Exercise goal.
If anything in the data looks odd, keep it anyway and write the whole listing out unchanged.

Data block.
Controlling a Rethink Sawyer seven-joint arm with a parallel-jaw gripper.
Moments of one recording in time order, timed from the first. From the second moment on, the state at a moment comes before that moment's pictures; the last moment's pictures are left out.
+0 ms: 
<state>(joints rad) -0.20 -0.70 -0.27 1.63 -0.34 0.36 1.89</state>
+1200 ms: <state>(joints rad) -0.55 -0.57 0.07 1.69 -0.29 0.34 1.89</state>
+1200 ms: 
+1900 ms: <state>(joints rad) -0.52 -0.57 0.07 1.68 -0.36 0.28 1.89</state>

Task output.
Controlling a Rethink Sawyer seven-joint arm with a parallel-jaw gripper.
Moments of one recording in time order, timed from the first. From the second moment on, the state at a moment comes before that moment's pictures; the last moment's pictures are left out.
+0 ms: 
<state>(joints rad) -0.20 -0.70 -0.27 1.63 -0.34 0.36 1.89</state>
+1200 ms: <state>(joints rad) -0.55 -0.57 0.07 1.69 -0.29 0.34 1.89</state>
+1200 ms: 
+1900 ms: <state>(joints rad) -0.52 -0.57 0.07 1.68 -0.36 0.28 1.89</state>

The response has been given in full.